In other words, for each of the texture cells A, B, C, D which overlap the box filter F2, the color values are blended in proportion to the area of overlap. This becomes the color value of the area which corresponds to the box filter F2, and is mapped on the pixels. For instance, if the box filter F2 is astride equal areas of black and white, the color value for the area of the box filter F2 becomes grey.
Of the four texture cells A, B. C, D which overlap the box filter F2 in the example illustrated in FIG. 12, the one with the greatest area of overlap is the texture cell C. This means that it is the color value of the texture cell C which will be reflected most prominently in the color value of the box filter F2.
Interpolation by means of a box filter in this manner is applied to the whole area or to the edge section of a texture cell by gradually increasing the x and y coordinates of the interpolation area. Thus, the color of adjoining sections of texture cells of the same color remains unchanged, while adjoining edge sections where the color is different are subject to gradation. As a result, color changes in the edge sections become smoother, and the jaggy appearance is reduced. The reason for adopting an integer-type box-shaped boundary when determining the targets of interpolation is that it is difficult for a computer, which depends on binary data (1 or 0), to calculate non-integer-type boundary shapes such as curved lines.
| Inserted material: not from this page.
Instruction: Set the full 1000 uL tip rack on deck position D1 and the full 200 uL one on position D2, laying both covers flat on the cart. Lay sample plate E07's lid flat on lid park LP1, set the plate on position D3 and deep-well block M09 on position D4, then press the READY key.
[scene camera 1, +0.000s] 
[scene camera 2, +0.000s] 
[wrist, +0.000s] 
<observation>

Interpolation makes it possible to prevent obvious jagginess, but where the magnification ratio increases for textures with well-defined lightness and darkness, it works beyond what is required. The result is that the edges of the texture image become too fuzzy, and this needs to be rectified.
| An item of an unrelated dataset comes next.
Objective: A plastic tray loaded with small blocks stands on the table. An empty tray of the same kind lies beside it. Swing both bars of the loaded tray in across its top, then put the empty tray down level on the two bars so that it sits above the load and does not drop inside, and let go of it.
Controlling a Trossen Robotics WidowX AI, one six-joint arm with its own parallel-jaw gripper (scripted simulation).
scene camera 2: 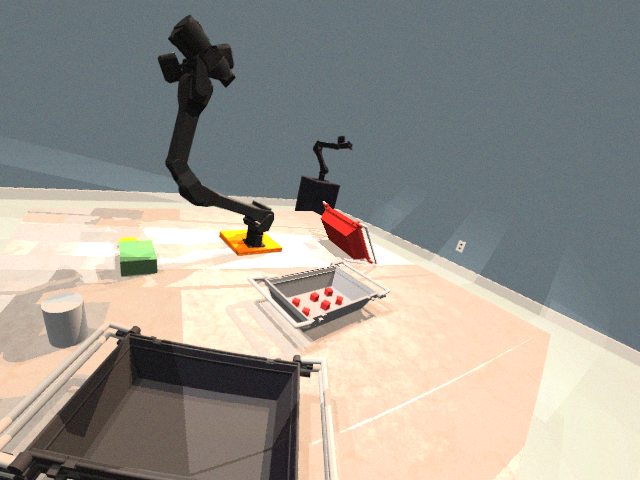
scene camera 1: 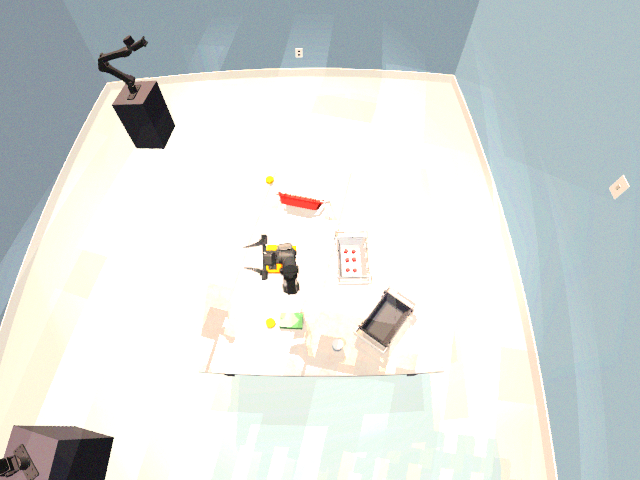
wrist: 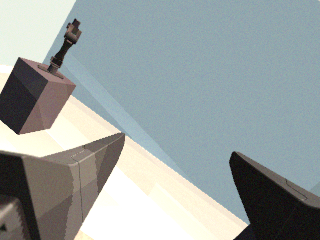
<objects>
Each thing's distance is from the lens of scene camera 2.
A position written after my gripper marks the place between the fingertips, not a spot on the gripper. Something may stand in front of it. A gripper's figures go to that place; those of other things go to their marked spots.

In other words, the size of the box filter has conventionally been determined on the basis of the texture cell. This means that box filters which are applied to sections where the texture cells are considerably magnified in relation to the pixels are also magnified, and the extent of the fuzziness increases in proportion to the size of the box filter, For example, FIG. 14 demonstrates the results of conventional mapping of the texture illustrated in the preceding FIG. 13. The areas of intermediate color in FIG. 14 represent the extent of the fuzziness resulting from interpolation. At the back (the top in FIG. 14), where the magnification ratio is small, box filter size is small and therefore the extent of the fuzziness is not obvious This is not true, however, at the front (the bottom in FIG. 14), where the extent of the fuzziness determined by the box filter increases with the texture cell and becomes very obvious.
Thus, there has hitherto been a problem in that the edges (color boundaries) of texture with well-defined lightness and darkness have been excessively fuzzy where the magnification ratio was greatest, thus spoiling the image, For this reason it has been necessary to prepare texture data without excessive fuzziness for use in magnified display, with consequent problems of software and increased data area.